Energy and conservation: R finished the new automatic drip irrigation system installation yesterday and it is a thing to behold, with lots of room to expand. I used my InstantPot a couple times to cook things without heating up the house and am really pleased with how well that works. We need to stack firewood and figure out how much more we need this winter.
Community: we hosted a Dutch oven cooking potluck last night for about twenty people. Lots of good food appeared at my table and I didn’t have to do much at all except send out the invitations. The new fire pit worked perfectly, and after we were done cooking, we tossed in some logs because the falling damps actually were chilly.
We also hosted the Entrada Institute speaker this week. I had been
stalking a fan girl of John Clark’s work and threw my hand up in the air first for his talk when the hosting duties were assigned to the Board this year. Because we weren’t sure there’d be a restaurant open on Saturday when we were making plans, we invited John and his family for dinner, so we got some extra time getting to know him.
Creativity and recreation: There was not a spare cycle to be had last week. R got out the hammocks, but that was more aspirational than anything lat week.
Next week: more weeding and watering. Keep baby turkeys alive. Stop procrastinating on the final report for our USDA grant. Take the dogs on an overnight car camping trip to practice for our vacation in July. Torrey’s biggest event, Apple Days, is Friday and Saturday and R is playing music in the afternoon with some friends in a band.

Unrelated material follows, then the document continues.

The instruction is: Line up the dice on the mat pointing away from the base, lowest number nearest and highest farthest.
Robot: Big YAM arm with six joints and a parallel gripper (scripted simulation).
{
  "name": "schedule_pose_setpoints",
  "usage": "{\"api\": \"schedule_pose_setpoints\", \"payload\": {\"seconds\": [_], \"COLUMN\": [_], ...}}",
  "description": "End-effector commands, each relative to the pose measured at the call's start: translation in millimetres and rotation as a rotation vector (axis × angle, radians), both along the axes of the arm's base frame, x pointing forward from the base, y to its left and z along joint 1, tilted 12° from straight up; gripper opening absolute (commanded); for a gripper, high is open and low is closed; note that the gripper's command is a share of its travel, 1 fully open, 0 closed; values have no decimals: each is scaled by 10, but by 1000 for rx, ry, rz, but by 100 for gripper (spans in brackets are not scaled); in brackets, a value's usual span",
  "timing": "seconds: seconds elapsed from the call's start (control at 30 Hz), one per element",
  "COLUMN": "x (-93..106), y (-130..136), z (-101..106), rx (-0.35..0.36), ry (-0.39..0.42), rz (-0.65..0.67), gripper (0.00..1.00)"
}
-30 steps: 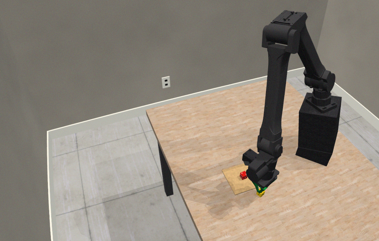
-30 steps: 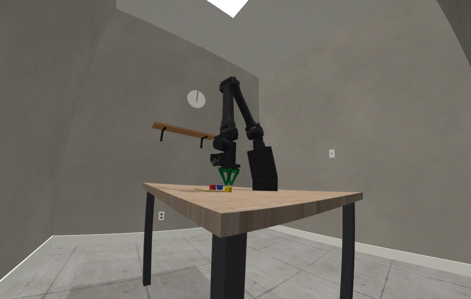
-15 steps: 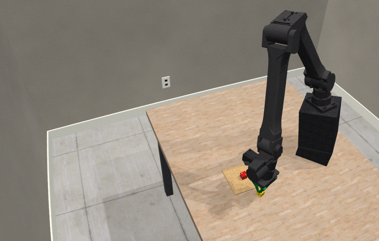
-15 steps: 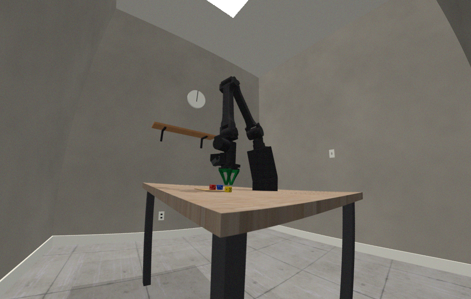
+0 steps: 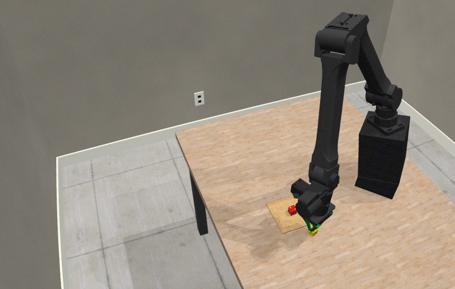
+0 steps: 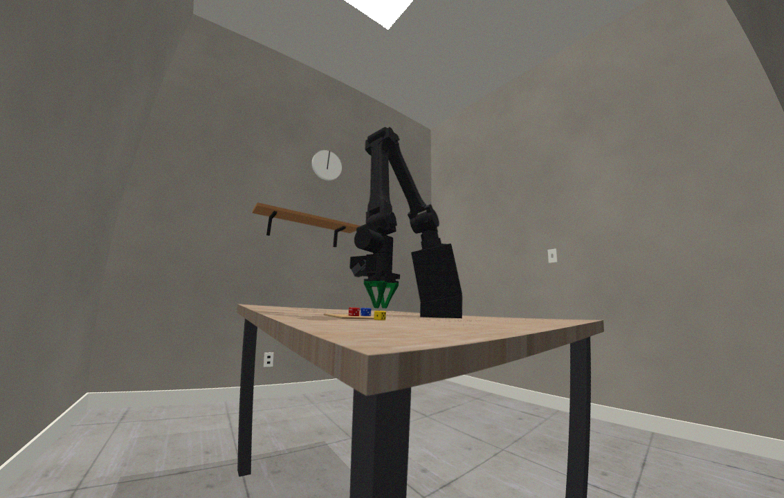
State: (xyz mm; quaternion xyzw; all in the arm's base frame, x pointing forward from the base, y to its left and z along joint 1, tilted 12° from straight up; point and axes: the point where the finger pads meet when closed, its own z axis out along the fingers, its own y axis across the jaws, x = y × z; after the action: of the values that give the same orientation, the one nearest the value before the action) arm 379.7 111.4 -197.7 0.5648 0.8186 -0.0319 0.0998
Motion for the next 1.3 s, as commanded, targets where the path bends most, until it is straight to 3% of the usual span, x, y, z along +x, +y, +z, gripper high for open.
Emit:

Seasonal observations: The bindweed is in full flower. A lot of grasses are flowering too; the pets keep showing up with pollen on their whiskers. The Sandhill cranes seem to have decided to spend the summer in the pasture below, we are hearing them calling most evenings. The clear skies of June are great for night sky viewing—Antares, Scorpio and the Summer Triangle are the most prominent features right now. It’s pretty amazing to see them every night from my lawn chair.